Question

A stationary hydrogen atom deexcites from first excited state to ground state. Find recoil speed of hydrogen atom up to nearest integer value. 
(mass of hydrogen atom = \(1.8 \times 10^{-27}\) \(kg\))

Answer 1

The absolute change in ground state energy is \(|ΔE_0| = (-13.6 \left\{1-\frac{1}{4}\right\} )ev\). The absolute change in energy is \(|ΔE| = 10.2\ ev\). The wavelength is calculated as \(λ=\frac{12400}{10.2} × 10^{-10}\ m\).

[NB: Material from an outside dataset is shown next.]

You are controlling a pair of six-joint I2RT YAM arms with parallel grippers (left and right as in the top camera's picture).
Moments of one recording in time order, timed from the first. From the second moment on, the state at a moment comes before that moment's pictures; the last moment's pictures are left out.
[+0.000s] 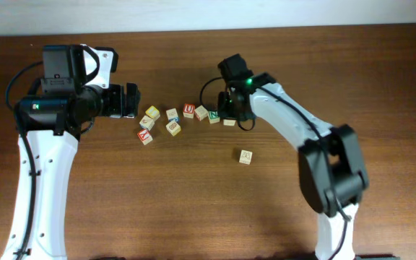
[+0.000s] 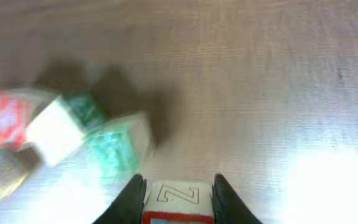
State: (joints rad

Momentum is given by \(ρ=\frac{h}{λ} \), which equals \(\frac{6.63 × 10^{-34} × 10.2}{12400 × 10^{-10}}\). Since \(mv=\frac{h}{λ}\), the value is \(1.8 × 10^{-27}\). The velocity is \(v = \frac{6.63×10.2×10^{-34}}{12400 × 10^{-10}}\), which simplifies to \(v =\frac{6.63 × 10.2}{12400 × 1.8} × 10^3\), further reducing to \(\frac{6.63 × 102}{124 × 1.8}\), and finally \(3.02 ≈ 3\ m/s\). Therefore, the recoil speed of the hydrogen atom is approximately 3 m/s.